[Provided entries Boundary: Start]

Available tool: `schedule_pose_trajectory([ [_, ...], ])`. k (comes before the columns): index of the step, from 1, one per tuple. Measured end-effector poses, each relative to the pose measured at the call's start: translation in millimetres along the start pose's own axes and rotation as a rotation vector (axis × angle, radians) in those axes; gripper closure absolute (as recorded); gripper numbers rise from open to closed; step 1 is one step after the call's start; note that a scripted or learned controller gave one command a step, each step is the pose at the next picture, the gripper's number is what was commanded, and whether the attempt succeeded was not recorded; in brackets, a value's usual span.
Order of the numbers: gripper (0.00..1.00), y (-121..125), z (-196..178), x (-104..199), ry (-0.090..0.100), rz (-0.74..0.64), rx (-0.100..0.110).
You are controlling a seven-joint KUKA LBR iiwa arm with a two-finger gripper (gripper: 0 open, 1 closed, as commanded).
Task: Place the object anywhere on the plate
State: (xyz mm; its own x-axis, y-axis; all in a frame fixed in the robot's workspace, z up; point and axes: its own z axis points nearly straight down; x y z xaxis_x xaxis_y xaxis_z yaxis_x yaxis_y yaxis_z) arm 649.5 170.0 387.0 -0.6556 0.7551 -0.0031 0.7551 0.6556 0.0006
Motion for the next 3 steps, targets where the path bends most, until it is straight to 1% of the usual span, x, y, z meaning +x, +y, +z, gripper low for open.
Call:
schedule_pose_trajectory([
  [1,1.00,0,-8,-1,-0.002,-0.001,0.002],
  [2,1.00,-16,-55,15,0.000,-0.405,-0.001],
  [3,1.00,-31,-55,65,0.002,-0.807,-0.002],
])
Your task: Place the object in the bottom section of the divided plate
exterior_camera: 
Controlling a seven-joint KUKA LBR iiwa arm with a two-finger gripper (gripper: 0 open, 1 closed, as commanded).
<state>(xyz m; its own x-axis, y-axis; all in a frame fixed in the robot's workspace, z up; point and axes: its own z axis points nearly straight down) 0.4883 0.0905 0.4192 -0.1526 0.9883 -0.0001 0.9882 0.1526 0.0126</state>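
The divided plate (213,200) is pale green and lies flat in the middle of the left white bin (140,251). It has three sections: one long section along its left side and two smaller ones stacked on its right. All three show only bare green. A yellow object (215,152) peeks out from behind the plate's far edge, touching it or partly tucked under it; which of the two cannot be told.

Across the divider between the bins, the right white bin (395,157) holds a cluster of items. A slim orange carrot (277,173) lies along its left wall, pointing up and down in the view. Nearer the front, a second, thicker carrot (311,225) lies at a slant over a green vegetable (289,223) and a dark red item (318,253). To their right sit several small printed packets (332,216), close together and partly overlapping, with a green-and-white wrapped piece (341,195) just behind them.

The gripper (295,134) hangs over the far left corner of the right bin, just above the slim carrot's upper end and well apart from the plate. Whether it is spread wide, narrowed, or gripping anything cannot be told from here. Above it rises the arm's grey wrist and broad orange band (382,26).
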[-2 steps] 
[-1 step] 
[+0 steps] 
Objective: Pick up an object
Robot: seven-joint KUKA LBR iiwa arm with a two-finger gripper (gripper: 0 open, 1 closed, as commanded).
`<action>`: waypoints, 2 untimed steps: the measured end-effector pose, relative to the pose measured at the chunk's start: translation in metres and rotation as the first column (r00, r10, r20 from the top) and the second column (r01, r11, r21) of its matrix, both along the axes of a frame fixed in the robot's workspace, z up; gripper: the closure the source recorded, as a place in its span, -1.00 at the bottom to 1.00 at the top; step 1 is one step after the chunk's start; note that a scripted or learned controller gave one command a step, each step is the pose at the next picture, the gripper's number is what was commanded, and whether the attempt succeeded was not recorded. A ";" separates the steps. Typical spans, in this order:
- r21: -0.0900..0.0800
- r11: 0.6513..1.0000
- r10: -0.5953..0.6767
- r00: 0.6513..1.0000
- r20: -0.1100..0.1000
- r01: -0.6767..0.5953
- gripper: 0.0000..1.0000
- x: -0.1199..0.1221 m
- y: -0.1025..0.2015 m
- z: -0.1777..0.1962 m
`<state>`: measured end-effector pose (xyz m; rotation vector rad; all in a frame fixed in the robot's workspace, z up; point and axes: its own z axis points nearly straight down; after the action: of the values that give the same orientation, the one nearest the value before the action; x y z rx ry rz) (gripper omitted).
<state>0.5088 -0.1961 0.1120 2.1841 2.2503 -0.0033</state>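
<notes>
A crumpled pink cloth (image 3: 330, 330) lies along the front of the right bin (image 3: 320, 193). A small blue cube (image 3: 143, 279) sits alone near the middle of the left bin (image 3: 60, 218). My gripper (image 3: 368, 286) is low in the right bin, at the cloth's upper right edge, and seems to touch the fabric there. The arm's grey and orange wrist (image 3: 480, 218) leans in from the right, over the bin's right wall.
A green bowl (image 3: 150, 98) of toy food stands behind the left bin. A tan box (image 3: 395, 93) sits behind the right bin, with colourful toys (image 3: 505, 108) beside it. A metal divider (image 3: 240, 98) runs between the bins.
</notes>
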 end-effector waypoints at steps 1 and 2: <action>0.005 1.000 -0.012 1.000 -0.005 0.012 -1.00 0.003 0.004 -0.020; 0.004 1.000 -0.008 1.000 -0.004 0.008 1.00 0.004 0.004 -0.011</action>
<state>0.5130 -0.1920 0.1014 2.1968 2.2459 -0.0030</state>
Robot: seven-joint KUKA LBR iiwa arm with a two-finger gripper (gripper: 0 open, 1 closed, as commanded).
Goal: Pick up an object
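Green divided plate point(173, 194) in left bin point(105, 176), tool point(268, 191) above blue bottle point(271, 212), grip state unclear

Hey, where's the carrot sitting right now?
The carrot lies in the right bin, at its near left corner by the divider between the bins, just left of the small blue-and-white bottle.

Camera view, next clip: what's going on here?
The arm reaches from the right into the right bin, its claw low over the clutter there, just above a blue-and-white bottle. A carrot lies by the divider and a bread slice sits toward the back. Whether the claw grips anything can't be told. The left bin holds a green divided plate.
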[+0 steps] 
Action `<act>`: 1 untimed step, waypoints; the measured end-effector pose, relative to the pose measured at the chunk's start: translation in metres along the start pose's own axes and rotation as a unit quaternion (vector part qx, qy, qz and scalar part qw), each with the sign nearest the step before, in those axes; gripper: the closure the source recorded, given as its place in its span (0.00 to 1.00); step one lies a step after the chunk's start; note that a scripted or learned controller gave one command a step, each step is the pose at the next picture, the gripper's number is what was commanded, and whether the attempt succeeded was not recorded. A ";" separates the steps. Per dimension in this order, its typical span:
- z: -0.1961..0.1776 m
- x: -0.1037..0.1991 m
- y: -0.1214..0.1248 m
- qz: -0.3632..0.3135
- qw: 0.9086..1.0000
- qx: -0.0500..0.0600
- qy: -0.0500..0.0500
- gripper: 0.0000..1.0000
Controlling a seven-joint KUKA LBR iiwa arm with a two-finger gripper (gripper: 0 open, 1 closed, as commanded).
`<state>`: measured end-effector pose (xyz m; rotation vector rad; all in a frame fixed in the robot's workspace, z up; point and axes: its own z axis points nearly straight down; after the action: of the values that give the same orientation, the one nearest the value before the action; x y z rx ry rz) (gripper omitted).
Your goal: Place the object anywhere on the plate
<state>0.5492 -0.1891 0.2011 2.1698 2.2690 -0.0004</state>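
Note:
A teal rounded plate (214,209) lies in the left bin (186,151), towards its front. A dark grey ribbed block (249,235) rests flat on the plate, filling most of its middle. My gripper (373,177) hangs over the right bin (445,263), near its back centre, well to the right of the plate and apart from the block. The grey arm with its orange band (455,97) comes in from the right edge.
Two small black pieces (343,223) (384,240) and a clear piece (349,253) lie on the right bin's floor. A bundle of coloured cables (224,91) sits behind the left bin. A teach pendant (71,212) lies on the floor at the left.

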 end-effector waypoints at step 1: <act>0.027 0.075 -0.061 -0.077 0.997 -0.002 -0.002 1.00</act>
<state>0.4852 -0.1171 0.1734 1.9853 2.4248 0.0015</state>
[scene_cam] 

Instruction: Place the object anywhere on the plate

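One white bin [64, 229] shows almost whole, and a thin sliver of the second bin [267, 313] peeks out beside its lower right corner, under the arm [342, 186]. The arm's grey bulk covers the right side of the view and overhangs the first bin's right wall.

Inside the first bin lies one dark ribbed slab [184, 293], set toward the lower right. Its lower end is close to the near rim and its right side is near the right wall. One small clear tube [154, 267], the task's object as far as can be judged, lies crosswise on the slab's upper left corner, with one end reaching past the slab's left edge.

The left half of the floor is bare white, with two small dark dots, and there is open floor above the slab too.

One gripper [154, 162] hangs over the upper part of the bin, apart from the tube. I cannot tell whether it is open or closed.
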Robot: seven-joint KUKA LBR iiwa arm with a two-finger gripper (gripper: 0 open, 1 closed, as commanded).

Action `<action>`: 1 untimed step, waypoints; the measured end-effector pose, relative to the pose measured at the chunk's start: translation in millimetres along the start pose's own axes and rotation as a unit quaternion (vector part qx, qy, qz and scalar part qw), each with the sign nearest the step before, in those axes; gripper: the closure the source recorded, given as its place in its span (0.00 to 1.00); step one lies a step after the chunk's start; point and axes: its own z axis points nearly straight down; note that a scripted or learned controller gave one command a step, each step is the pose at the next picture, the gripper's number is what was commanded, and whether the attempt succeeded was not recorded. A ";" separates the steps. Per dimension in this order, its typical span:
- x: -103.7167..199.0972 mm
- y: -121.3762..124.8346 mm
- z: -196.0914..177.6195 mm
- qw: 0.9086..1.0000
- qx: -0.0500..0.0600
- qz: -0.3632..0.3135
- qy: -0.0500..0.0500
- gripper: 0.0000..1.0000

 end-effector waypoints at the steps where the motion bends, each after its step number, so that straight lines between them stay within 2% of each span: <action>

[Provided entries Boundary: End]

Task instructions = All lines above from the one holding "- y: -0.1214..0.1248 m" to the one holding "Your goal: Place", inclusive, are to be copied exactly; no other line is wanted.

Written answer =
- y: -0.1214..0.1248 m
- qz: -0.3632..0.3135
- qw: 0.9086..1.0000
- qx: -0.0500..0.0600
- qy: -0.0500..0.0500
- gripper: 0.0000..1.0000
Controlling a seven-joint KUKA LBR iiwa arm with a two-finger gripper (gripper: 0 open, 1 closed, as commanded).
`<state>`: measured end-effector pose (xyz m; rotation vector rad; all in a frame fixed in the robot's workspace, z up; point and axes: its own z axis points nearly straight down; after the action: of the values that give the same orientation, the one nearest the value before the action; x y z rx ry rz) (gripper omitted).
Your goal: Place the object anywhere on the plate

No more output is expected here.